There are many beaches and they are all numbered in case you need to find a specific one (Paal X). If you're lucky, you might see wild seals on the beaches. There's a beautiful red lighthouse at the tip of the island, but you need a bit more time (or a bike without a flat to see it).
Hiking, Dunes, and Heather
The National Park Dunes of Texel is the main place to see the dunes, but you'll see them all over along the west side of the island. The heather is in bloom all summer as well as slightly earlier (call to ask!). The heather is very dreamy and it is easy to locate it once you're on the west side of the island. I found it very dreamy.
The roads are set up for bicyclists and cars although cars are very respectful of bikes. You'll cruise through adorable small towns with many sheep, past heather covered dunes, through forests, and to the beginning of the beach. Some people drive, but biking is a sport here for a reason.
Check that your bike is in good condition prior to going as there's only two shops on the Island and they are both far from the ferry drop-off point. (Don't ride on a flat...)
It is very family friendly although I was impressed with how much information they gave about the lives of the seals. The seal pictured was one of the babies who lost his mother that they were preparing to release back into the Wadden Sea after learning to eat fish. You can even see into the hospital ward and I promise, the baby seals are adorable.

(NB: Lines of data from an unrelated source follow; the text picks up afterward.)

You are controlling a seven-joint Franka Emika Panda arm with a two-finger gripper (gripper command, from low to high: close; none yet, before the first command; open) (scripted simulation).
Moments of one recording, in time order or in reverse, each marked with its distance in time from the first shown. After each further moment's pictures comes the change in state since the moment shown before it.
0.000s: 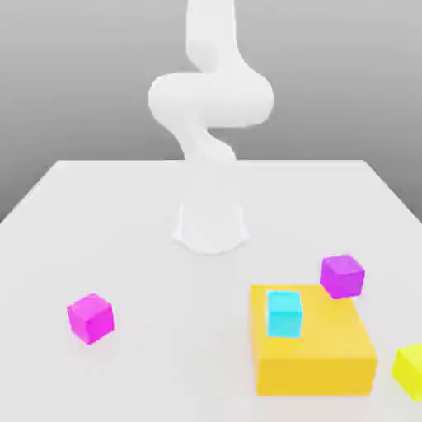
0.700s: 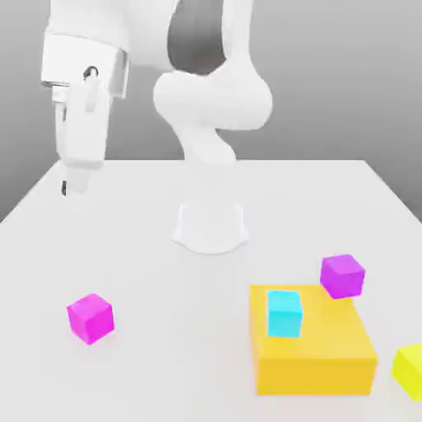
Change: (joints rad) arm -0.438 0.448 0.112 -0.274 -0.013 0.288 0.924
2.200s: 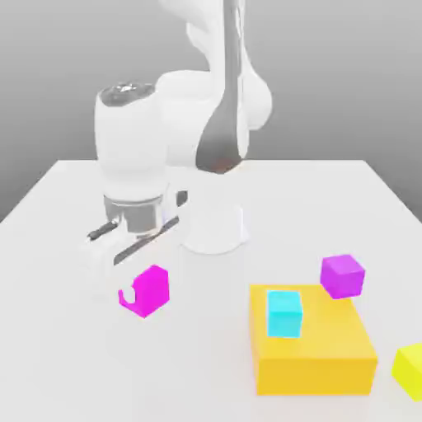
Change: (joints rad) arm 0.128 0.104 0.164 -0.174 0.138 -0.012 0.820
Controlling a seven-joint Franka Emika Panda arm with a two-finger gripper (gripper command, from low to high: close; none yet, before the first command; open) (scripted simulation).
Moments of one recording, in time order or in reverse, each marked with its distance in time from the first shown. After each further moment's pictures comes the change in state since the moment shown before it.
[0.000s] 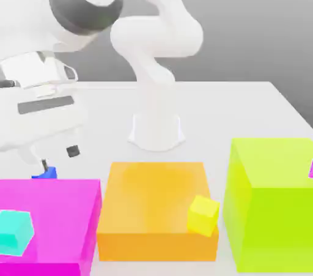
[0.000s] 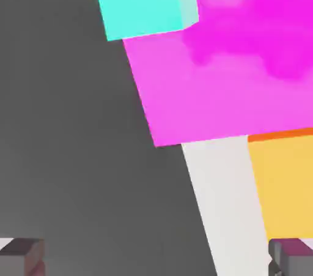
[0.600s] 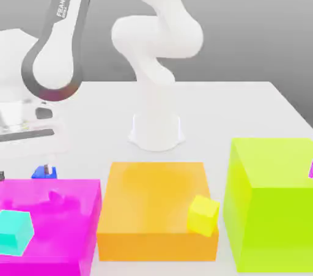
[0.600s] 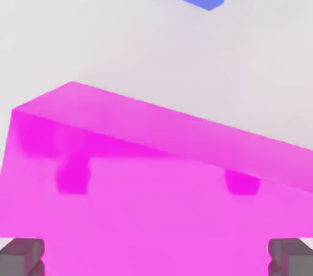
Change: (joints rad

I'm quite obsessed with seals as is J, so after walking up and down the beaches looking for wild seals (and failing), we ended up here. Doing good feels good too.
Beer / Tesseltje'
Look for bottles of Tesseltje' Likorette. It is named in honor of a enlightenment era figure, Maria Tesselschade Roemer Vissche, who was a member of Muiderkring intellectual circle that met at the Muiderslot castle. The name Tesseltje' is a nickname bestowed on her as she lived in Texel. The Likorette is a very sweet spiced liqueur that can only be bought on Texel or at the Muiderslot castle. It does not list its ingredients (still a secret).
Cute Small Towns
Most visitors stay within the towns where you'll find the basics: a supermarket, a bike shop, cafes to sip coffee/beer in, and houses available for rent. These towns are so small that you can see farmland all around you, but it's part of the charm. We enjoyed just getting lost on the small streets admiring the flower boxes.

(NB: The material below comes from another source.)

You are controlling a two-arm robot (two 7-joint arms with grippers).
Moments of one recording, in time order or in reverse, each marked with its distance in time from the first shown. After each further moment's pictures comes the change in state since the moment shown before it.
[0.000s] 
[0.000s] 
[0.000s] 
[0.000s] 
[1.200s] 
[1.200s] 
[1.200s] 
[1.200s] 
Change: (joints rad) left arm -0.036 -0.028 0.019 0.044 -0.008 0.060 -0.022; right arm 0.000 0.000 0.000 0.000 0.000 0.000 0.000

If you're not a vegetarian, the Bij Jef restaurant is the only Michelin Star restaurant on the Island and it serves locally sourced ingredients. On a budget, you can head to the nearby supermarket to make a picnic by the dunes or by the beach.
Getting There & Staying There
You'll find many options in terms of accommodations, but it is very hard to find something last minute in summer. Many places require at least 3-7 nights stay (as many Dutch families go for 1-2 weeks) although it's possible to find camping as well as inexpensive airbnbs if you book at least a month in advance. The market is a bit competitive (expect at least 100 euros a night for a bungalow).
Den Helder is a nice Dutch town with some surprisingly good food. They are redoing a block of former factories (you'll pass this on your way to the ferry) into a cultural center with restaurants and other attractions. We found a delicious Moroccan restaurant called Kunst & Kitchen with beautiful art decorations.